WHITMAN MAN IS CHARGED WITH OUI-LIQUOR (2ND OFFENSE) AFTER HE CRASHES INTO UTILITY POLE, TELLS POLICE OFFICER, “I KNOW I’M GOING TO JAIL FOR THIS,” AND HAS A BLOOD ALCOHOL LEVEL OF 0.249%. CLIENT AVOIDS A CONVICTION, JAIL TIME, AND A 3-YEAR LOSS OF LICENSE AFTER ATTORNEY PATRICK J. NOONAN CONVINCES THE JUDGE TO TREAT THIS CASE AS A 1ST OFFENSE OUI.

Defendant, a 38 year-old Whitman man, was driving erratically and struck a utility pole with such force as to snap the pole at its base. A concerned citizen called 911. Upon arrival, the officer observed that the Defendant was highly intoxicated. The officer detected a strong odor of alcohol. Defendant’s eyes were red and glassy. When asked for his license, Defendant attempted to open his car door and fell to the ground. The officer could not administer any field sobriety tests due to the fact that the Defendant could not stand and was falling over. Defendant told the officer, “I know I’m going to jail for this.” Defendant was transported to the hospital where they tested his blood for alcohol. Defendant’s blood alcohol level was 0.249%, which is three times over the legal limit. Defendant was charged with a second offense OUI (as he was previously convicted of OUI) and Negligent Operation of a Motor Vehicle.

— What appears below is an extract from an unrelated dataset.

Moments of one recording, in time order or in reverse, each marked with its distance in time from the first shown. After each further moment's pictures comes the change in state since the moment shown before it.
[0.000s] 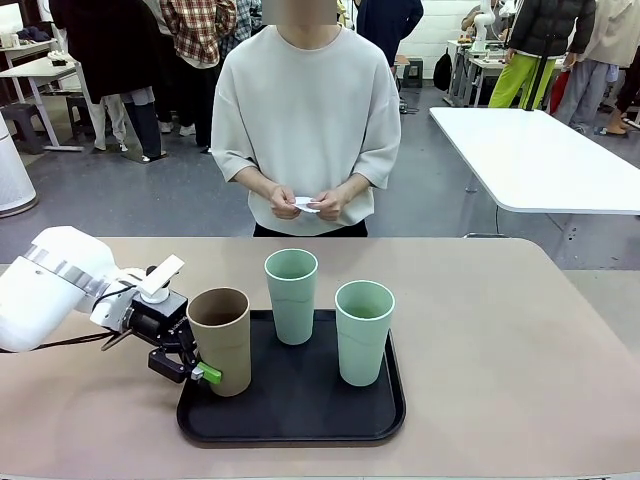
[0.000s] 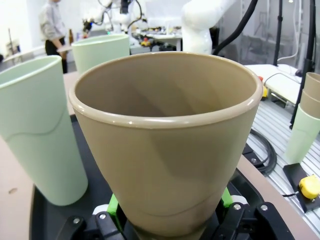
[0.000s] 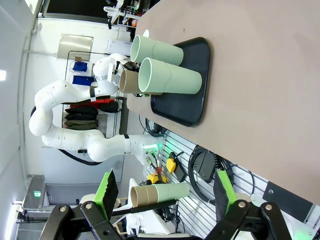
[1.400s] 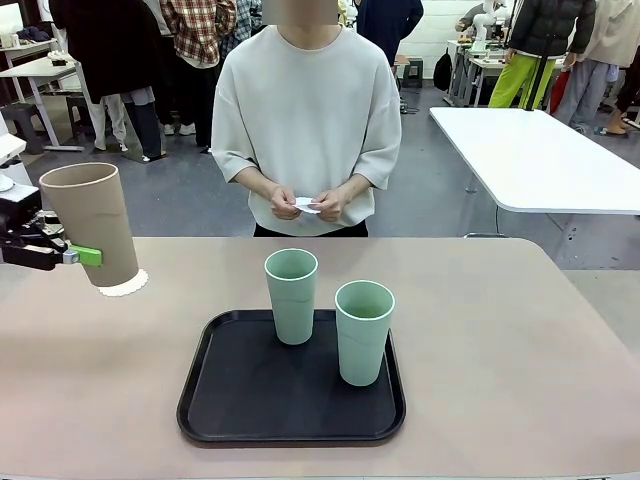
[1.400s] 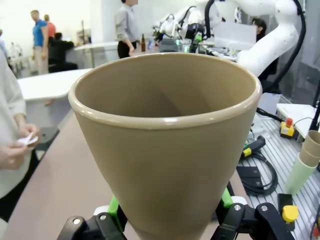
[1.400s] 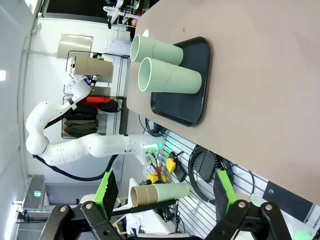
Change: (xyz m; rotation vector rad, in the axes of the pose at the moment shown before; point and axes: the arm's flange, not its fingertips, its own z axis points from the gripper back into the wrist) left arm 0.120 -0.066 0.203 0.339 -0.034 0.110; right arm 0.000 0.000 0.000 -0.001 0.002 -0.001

The District Attorney’s Office had an expert ready to testify at trial that the Defendant’s blood alcohol content was 0.249%.

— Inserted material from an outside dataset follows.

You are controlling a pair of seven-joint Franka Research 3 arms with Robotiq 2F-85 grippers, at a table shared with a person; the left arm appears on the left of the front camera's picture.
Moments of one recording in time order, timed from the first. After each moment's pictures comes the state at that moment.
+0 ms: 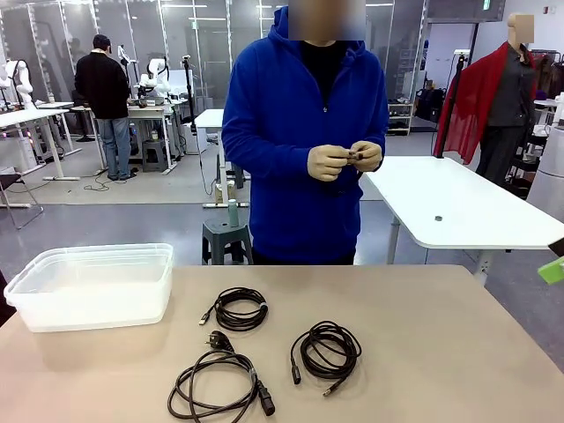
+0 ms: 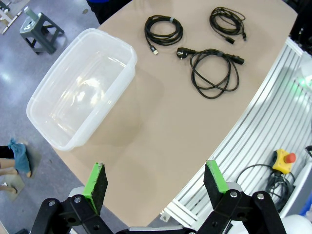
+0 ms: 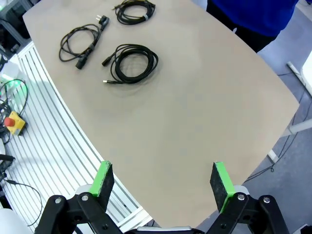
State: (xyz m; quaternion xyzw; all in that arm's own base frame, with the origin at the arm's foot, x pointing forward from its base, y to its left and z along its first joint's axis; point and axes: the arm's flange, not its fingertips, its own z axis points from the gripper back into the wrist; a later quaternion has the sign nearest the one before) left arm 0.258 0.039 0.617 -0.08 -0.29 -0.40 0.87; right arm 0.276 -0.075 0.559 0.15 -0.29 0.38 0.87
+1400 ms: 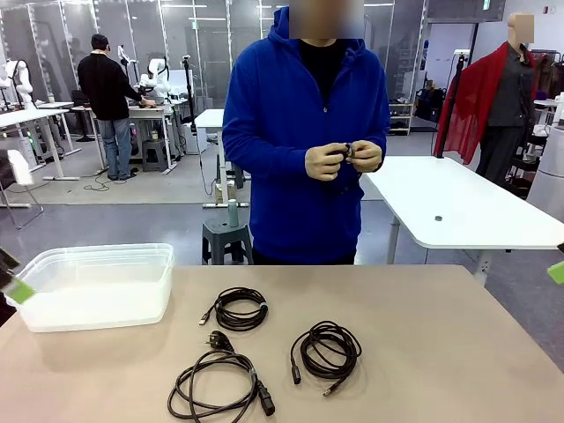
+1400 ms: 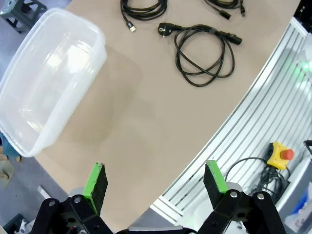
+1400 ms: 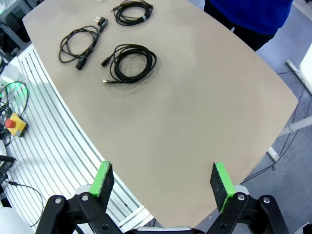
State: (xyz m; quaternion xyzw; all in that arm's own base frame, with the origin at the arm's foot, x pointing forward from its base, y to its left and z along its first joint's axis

Result: Although charged with a second-offense OUI, Attorney Patrick J. Noonan convinced the Judge to sentence his client to a first-offense OUI pursuant to Commonwealth v. Cahill, 442 Mass. 127 (2004). Defendant received a Continuance without a Finding (CWOF) with one-year of probation instead of a Guilty. If the Defendant successfully completes probation, the case will be dismissed. With this first offense disposition, Defendant’s driver’s license was suspended for only 45 days. If he was sentenced to a second offense OUI, Defendant would have lost his driver’s license for 3 years. With a Cahill disposition, the Registry of Motor Vehicles must honor the decision of the court to treat a second offense OUI as a 1st offense if it occurs more than 10 years from the date of the 1st drunk driving conviction. It should be noted that the District Attorney’s Office objected to Attorney Noonan’s request for the judge to treat this case as a 1st offense OUI and the Commonwealth requested a Guilty finding with a suspended jail sentence.